People speak disparagingly about blowing one’s own trumpet. But who else can be relied upon to blow it? So here is my effort to explain how uncritically accepting mathematical folklore about proofs can lead of computationalism about mind: https://link.springer.com/article/10.1007/s11229-022-03812-w#Abs1
It is not actually clear what the relevance of the precise definition of understanding is to the phenomenon of computerized mathematics. Can we not be a bit selfish and, instead of asking whether computers will understand mathematics, focus on the less philosophically fraught question of whether computers will help us understand mathematics in new ways by producing explanations that instill novel insights?

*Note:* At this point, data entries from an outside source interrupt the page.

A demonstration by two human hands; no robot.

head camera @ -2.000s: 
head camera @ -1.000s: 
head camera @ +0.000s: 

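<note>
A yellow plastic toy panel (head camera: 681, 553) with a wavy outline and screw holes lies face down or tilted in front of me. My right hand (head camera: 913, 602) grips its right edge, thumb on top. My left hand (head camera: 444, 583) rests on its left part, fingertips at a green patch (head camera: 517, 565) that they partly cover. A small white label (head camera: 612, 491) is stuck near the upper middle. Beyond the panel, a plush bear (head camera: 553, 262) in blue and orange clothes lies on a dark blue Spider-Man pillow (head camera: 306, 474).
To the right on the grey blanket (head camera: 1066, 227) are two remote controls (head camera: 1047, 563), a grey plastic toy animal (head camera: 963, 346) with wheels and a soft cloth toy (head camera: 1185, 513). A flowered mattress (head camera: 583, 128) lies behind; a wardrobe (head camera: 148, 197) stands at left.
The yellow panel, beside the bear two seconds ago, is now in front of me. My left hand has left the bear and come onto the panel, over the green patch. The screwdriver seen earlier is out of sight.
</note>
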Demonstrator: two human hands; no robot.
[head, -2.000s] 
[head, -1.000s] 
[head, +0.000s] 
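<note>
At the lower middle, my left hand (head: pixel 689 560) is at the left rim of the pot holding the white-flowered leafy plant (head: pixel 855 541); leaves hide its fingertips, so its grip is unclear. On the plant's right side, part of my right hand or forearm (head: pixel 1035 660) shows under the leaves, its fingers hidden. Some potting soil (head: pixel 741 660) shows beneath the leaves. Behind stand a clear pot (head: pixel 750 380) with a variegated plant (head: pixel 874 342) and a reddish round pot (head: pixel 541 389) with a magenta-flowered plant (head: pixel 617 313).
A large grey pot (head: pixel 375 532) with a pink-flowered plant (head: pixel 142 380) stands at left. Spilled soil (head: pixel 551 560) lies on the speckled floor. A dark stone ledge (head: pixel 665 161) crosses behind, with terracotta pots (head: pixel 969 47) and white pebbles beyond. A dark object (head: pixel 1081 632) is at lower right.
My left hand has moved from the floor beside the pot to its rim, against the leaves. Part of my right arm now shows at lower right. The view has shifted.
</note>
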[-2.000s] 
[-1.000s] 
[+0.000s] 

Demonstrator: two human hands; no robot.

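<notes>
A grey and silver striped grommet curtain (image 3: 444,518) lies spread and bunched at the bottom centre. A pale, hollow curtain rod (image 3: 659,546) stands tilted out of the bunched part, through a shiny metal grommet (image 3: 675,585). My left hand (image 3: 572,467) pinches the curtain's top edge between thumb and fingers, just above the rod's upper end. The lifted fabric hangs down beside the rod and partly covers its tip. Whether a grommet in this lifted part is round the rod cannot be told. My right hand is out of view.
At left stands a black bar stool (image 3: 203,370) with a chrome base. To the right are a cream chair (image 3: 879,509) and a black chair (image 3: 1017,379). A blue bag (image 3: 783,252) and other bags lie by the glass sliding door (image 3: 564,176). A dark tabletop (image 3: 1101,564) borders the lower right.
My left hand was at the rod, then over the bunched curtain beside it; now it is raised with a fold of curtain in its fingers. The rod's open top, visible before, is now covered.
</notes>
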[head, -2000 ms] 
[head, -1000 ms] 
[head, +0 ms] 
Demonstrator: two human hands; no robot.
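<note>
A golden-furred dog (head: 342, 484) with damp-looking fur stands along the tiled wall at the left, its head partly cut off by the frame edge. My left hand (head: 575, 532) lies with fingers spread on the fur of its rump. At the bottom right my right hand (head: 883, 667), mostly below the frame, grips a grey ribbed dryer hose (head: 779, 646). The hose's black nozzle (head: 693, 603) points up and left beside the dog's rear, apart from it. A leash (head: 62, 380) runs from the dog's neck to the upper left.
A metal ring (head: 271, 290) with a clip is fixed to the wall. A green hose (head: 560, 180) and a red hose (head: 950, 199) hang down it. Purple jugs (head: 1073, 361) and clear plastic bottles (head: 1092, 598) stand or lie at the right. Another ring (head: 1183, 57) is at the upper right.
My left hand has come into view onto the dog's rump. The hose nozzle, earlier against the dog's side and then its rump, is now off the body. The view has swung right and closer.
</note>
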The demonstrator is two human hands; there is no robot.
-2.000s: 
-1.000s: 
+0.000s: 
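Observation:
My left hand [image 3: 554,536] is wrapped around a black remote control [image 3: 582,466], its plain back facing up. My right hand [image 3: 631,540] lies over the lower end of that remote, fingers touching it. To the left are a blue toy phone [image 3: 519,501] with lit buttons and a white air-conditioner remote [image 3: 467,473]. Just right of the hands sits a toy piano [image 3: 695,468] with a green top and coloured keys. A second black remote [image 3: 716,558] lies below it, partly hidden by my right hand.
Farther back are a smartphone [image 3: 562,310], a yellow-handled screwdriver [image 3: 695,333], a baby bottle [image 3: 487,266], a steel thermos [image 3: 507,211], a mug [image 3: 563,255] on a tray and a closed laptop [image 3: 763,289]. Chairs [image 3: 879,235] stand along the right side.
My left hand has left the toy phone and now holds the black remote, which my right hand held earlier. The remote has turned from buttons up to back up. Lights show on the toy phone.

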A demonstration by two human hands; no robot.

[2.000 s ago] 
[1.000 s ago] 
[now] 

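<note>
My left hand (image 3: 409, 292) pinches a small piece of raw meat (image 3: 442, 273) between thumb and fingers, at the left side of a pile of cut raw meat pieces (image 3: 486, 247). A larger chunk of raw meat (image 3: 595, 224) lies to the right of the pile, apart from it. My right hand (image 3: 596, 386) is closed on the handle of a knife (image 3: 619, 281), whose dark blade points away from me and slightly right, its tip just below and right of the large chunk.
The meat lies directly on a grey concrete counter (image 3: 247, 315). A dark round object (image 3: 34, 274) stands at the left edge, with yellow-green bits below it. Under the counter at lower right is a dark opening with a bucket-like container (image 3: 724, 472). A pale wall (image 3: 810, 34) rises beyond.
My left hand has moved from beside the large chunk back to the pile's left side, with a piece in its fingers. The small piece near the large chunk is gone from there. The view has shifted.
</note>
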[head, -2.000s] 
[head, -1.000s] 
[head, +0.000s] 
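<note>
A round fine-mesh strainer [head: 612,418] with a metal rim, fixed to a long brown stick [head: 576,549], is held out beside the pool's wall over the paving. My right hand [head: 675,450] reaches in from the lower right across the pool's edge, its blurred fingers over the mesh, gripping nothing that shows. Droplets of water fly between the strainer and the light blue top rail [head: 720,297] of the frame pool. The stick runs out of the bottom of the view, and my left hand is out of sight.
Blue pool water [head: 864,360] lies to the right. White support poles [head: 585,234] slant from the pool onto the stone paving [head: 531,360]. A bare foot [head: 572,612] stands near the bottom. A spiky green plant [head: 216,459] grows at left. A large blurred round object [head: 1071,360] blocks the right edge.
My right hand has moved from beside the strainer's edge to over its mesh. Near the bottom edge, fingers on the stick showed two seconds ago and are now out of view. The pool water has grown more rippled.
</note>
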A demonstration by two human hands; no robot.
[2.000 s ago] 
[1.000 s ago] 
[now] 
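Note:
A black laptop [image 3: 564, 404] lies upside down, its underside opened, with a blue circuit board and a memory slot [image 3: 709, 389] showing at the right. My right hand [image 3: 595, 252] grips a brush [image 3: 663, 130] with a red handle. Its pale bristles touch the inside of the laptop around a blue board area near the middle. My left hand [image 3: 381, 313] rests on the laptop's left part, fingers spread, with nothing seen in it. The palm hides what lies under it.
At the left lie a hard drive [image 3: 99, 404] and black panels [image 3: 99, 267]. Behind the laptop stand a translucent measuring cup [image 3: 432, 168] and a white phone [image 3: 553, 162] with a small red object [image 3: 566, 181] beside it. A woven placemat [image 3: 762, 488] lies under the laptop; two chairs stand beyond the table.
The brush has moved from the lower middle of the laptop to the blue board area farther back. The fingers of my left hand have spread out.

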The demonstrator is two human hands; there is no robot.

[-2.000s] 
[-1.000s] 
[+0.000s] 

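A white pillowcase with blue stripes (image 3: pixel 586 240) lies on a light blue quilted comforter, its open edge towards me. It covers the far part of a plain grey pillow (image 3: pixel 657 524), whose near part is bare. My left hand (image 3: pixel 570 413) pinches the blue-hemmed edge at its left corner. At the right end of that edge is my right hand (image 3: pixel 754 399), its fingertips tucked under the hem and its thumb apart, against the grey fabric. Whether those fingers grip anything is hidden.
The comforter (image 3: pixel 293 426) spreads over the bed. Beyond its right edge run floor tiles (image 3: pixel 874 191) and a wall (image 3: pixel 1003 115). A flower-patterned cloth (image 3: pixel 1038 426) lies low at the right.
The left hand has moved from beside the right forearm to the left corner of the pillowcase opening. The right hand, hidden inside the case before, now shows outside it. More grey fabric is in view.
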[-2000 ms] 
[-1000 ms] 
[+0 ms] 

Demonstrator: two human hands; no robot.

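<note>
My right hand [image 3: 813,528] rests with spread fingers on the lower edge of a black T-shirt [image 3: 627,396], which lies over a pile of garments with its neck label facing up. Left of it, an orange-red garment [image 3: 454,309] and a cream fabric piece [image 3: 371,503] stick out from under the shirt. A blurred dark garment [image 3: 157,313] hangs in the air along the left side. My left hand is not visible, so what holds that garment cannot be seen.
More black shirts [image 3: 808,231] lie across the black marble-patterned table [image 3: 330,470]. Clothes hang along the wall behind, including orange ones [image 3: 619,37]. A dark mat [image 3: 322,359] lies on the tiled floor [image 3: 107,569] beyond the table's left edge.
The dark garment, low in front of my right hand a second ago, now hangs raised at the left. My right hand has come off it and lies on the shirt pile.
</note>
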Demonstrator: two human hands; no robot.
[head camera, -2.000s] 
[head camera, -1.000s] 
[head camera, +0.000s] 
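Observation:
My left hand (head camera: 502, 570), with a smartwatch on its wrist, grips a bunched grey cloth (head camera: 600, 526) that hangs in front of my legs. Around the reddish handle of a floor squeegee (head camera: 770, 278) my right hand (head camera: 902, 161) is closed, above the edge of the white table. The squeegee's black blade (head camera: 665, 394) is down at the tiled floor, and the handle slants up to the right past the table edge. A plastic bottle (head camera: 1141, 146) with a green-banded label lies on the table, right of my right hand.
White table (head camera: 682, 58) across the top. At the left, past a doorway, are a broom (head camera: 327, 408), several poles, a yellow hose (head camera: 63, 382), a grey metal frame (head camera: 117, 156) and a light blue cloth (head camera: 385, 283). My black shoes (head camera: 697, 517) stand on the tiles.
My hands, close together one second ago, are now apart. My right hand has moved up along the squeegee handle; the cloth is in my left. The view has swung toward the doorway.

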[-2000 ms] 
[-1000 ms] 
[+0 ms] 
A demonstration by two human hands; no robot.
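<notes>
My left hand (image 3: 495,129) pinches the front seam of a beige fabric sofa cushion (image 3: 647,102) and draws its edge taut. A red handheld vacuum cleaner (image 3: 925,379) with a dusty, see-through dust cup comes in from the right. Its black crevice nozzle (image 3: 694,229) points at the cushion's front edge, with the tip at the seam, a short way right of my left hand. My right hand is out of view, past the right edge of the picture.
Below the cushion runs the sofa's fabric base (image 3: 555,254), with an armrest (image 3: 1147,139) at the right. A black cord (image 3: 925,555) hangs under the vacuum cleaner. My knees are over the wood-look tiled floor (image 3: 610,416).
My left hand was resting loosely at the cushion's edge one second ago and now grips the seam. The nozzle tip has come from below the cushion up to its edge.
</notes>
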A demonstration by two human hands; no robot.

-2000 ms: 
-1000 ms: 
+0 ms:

The conjectures that (1) they will and (2) all this computerized reasoning™ stuff will be required to do that seem like relatively concrete empirical claims (and hard ones to dispute, at least to me). (One can remove the answer of "they already have" by demanding the "explanations" occur in natural language and not graphs and datasets, I think.)
But I guess I can see a partial counterargument to the above selfishness! If one meets, e.g., a new graduate student, both "I don't care at all if you understand these new ideas, I just care if you can explain them to me" and "I don't care at all if you can explain these new ideas to me, I just care if you understand them yourself" would be inappropriate attitudes to take. So maybe both questions are worth studying in tandem.